Depuis une décennie, des équipes du monde entier s’attellent à créer des cornées ou des tissus cornéens en vue de régénérer de manière naturelle une cornée altérée. Dernière innovation en date, la création d’un film hydrogel, recouvert de cellules souches, qui aide la cornée malade à se restaurer. Cette prouesse scientifique, réalisée par une équipe australienne de l’université de Melbourne et du Center for Eye Research, se déroule en trois étapes. Dans un premier temps, les chercheurs prélèvent des cellules souches dans la cornée qu’ils doivent traiter puis ils les cultivent en laboratoire. La seconde étape réside dans la création d’un film hydrogel ultramince (moins de 50 microns, soit plus fin qu’un cheveu humain). Les cellules souches sont ensuite incorporées au film synthétique.

Enfin, cette cornée bio-artificielle est implantée dans l’œil du patient. Elle est insérée sur la face intérieure de la cornée malade via une petite incision. Le film hydrogel protecteur se dissout naturellement en deux mois, tandis que la couche de cellules souches restaure l’activité de la cornée. Cette greffe restaure notamment une fonction essentielle de l’organe, qui consiste à pomper l’eau en excès du stroma afin que ce dernier ait une humidification constante. Si cette régulation de l’humidification du stroma n’est plus réalisée correctement, la cornée se détériore, elle gonfle et se déforme, et la transmission de la lumière au travers de la membrane est altérée.
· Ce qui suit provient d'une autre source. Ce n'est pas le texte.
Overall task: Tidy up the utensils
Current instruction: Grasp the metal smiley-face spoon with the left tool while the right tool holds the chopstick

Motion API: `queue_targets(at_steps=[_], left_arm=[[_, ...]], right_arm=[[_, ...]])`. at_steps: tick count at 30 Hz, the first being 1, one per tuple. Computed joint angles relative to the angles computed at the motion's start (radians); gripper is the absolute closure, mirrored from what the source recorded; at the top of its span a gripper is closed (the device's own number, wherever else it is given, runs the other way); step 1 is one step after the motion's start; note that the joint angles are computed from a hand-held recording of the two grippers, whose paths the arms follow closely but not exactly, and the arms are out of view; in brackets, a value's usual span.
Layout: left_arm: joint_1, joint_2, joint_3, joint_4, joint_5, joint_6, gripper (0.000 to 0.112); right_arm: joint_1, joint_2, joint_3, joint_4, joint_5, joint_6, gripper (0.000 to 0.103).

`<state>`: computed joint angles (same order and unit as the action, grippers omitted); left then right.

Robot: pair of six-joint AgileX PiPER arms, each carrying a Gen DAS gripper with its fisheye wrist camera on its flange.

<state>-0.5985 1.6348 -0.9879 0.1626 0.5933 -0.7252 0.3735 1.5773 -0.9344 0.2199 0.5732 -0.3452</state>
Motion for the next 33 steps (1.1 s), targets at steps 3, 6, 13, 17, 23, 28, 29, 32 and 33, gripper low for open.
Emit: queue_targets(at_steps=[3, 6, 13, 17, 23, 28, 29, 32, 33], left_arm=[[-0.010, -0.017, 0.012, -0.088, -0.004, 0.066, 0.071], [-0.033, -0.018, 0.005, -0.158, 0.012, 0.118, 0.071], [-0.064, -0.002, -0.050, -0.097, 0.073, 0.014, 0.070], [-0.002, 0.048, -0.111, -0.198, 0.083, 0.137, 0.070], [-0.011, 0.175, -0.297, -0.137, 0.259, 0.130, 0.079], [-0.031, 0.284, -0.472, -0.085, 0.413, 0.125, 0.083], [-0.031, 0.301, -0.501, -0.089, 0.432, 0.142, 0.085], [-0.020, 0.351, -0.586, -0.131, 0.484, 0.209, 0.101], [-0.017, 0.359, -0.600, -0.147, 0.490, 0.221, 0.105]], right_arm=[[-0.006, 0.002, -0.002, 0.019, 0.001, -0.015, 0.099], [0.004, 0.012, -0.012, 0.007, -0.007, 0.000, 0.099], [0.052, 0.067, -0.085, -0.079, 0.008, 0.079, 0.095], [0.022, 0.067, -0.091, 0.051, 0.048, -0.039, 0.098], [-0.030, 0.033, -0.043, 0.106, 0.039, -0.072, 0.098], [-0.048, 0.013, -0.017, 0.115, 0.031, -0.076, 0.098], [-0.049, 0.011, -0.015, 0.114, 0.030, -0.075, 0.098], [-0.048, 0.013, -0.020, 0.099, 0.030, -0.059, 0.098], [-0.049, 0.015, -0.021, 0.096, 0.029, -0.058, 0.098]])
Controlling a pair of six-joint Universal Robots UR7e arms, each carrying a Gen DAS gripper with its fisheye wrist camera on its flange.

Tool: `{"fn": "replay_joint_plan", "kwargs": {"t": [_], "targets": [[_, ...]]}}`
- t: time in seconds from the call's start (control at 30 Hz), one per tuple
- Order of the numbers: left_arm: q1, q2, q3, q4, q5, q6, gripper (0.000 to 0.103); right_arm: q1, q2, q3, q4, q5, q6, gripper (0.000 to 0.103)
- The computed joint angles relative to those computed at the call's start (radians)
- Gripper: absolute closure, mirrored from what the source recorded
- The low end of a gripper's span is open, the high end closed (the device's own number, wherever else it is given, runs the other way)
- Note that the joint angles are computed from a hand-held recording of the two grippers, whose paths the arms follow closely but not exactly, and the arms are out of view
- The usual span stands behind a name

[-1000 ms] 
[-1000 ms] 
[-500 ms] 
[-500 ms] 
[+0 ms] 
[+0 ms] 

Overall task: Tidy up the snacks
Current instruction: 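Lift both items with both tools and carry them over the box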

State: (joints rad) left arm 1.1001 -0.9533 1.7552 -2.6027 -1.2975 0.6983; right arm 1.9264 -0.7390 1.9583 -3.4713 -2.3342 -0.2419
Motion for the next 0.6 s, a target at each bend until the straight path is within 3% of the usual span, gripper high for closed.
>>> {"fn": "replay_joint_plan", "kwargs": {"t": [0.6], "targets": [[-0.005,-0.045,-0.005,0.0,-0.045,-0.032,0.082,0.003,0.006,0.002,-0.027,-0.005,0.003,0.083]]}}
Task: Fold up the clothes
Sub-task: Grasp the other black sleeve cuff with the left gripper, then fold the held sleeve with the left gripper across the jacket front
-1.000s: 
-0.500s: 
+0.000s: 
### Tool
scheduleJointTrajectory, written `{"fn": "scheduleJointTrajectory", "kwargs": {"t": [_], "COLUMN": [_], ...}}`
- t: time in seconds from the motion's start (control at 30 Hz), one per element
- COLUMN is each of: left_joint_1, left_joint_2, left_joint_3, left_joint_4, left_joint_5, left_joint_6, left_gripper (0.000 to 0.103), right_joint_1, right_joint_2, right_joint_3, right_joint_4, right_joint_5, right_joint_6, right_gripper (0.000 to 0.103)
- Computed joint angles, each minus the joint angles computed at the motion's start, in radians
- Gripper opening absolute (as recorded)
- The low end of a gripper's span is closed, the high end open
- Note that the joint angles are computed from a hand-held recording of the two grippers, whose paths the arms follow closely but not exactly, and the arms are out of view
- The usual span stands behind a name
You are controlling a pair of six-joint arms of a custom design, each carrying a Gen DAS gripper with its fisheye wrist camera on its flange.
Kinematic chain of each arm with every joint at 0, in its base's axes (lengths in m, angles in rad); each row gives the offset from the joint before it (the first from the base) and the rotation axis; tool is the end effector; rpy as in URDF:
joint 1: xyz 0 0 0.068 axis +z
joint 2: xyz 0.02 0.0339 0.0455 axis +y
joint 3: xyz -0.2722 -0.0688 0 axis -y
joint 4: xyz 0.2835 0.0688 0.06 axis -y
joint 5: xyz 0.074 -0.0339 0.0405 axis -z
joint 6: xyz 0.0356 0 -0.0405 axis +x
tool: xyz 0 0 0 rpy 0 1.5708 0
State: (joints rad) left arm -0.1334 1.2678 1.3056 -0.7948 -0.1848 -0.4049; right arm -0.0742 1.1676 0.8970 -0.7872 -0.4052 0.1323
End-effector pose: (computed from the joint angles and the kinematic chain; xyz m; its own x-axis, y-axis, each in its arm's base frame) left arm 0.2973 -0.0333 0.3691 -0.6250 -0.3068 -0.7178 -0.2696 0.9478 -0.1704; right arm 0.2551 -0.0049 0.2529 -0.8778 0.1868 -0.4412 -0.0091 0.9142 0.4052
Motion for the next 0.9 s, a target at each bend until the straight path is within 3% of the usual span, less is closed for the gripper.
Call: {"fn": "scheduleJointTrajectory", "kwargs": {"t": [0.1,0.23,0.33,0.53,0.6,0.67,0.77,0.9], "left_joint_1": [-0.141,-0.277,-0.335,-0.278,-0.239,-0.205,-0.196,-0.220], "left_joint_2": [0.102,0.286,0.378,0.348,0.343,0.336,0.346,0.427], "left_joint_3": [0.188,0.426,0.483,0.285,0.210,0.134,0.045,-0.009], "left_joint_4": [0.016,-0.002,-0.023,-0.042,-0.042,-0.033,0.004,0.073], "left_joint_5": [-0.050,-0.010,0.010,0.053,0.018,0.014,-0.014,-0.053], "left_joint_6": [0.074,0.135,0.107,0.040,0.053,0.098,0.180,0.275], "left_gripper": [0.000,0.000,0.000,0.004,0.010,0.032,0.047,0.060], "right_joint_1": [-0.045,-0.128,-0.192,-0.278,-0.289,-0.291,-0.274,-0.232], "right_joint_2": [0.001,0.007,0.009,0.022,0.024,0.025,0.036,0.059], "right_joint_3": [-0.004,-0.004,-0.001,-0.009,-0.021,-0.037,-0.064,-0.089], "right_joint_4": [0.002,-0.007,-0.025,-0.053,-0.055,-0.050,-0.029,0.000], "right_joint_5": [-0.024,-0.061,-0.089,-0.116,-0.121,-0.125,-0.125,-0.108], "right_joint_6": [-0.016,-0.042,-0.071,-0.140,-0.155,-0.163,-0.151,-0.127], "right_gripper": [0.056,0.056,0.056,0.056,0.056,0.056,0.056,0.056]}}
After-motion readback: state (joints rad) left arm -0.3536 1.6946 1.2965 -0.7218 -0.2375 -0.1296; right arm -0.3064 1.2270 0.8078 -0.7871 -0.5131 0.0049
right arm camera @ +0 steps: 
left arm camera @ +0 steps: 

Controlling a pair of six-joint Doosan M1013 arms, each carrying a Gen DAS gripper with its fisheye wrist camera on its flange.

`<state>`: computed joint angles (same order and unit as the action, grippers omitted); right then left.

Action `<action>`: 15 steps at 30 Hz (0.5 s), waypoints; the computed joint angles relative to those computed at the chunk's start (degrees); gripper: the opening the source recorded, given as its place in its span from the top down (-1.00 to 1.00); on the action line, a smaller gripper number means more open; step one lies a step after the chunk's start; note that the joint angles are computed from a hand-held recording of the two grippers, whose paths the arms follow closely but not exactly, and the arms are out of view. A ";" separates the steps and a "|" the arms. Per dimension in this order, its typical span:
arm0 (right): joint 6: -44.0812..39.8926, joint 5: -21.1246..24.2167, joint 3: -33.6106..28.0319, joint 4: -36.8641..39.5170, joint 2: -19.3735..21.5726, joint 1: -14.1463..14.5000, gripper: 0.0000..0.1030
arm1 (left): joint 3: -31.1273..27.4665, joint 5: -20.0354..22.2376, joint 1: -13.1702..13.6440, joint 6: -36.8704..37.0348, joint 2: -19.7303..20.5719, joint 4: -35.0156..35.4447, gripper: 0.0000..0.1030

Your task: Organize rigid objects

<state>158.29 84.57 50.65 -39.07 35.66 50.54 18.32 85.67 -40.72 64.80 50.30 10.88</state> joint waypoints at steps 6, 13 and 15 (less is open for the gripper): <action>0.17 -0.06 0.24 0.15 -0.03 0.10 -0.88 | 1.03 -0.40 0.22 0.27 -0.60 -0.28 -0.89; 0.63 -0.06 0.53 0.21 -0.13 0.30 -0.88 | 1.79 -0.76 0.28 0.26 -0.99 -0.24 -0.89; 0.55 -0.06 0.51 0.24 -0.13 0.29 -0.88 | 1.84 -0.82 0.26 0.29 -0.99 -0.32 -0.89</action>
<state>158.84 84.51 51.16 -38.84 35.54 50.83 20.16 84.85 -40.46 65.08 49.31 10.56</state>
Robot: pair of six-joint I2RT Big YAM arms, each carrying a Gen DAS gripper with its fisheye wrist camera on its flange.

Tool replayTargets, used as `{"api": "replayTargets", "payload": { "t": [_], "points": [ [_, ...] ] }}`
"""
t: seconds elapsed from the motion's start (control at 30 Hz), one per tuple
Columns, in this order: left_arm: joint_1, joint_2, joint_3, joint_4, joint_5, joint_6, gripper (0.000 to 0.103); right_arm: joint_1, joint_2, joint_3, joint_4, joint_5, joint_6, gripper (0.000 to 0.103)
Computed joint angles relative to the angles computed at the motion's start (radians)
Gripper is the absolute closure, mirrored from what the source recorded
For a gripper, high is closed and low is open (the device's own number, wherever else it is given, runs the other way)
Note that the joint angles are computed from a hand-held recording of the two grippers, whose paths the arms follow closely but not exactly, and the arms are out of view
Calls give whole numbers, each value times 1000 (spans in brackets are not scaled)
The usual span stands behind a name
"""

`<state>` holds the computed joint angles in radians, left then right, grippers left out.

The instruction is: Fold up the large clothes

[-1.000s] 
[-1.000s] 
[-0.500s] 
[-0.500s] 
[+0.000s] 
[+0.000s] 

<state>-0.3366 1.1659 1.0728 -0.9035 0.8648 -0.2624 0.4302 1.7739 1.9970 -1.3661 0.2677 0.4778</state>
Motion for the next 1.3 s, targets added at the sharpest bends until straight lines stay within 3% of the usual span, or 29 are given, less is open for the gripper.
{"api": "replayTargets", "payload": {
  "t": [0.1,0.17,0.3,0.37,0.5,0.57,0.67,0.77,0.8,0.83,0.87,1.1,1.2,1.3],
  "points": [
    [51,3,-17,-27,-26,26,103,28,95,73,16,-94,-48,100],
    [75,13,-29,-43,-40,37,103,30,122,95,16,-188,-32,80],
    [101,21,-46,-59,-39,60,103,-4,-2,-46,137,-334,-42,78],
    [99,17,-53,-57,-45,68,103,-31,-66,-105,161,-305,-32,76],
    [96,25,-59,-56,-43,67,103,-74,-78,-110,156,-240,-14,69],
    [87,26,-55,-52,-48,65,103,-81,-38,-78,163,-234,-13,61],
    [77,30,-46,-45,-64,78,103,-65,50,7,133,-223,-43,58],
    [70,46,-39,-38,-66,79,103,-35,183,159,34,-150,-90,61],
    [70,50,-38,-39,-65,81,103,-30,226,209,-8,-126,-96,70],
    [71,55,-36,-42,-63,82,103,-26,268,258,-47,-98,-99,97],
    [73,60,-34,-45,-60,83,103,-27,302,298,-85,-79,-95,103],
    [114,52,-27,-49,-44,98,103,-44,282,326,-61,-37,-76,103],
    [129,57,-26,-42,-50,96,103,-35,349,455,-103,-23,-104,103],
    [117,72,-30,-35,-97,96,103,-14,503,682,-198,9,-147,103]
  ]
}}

L’équipe australienne, dirigée par le Docteur Berkey Ozcelik, en est pour le moment au stade de l’expérimentation animale mais les premiers essais sont très concluants : la cornée malade retrouve sa transparence et l’œil aveugle redevient fonctionnel. Parmi les avantages de cette méthode : l’utilisation de cellules provenant du malade lui-même (autogreffe) permet d’éviter les rejets. Mais la méthode pourrait aussi être réalisée avec des cellules souches issues de donneurs et augmenterait considérablement le nombre de « cornées » disponibles pour la greffe.

Pour en savoir plus : http://unimelb.technologypublisher.com/tech/PEG_Hydrogel_Films_for_Transplantation_of_Corneal_Endothelium_for_Improved_Restoration_of_Sight

Ces dernières années, d’autres équipes ont également fait avancer de façon majeure les alternatives à l’allogreffe de cornée. Au Canada, une collaboration du CHU de Québec et de l’Université Laval a permis de reconstituer de l’épithélium cornéen à partir de cellules souches (CECA : culture d’épithélium cornéen autologue). Chez des patients dont un œil était malade et l’autre sain, les chercheurs ont prélevé dans l’œil sain des cellules souches, ont mis en culture ces cellules pour obtenir un nouvel épithélium (couche supérieure de la cornée) et l’ont ensuite greffé sur l’œil malade. Les résultats sont très encourageants : les cellules cultivées en laboratoire ont reformé un épithélium cornéen stable qui se renouvelle après la greffe. Cette première mondiale est le fruit de 15 ans de recherches.

 

En France, le biologiste Daniel Aberdam et son équipe Inserm de l’hôpital Saint-Louis ont consacré près de 10 ans à déprogrammer des cellules de cheveu puis à les reprogrammer pour qu’elles deviennent des cellules souches de cornée. Le laboratoire Inserm « Bio-ingénierie tissulaire » travaille à l’impression 3D de tissus vivants. Fabien Guillemot, qui dirige cette équipe de recherche à Bordeaux estime pouvoir fabriquer des greffons de cornée d’ici 7 à 10 ans.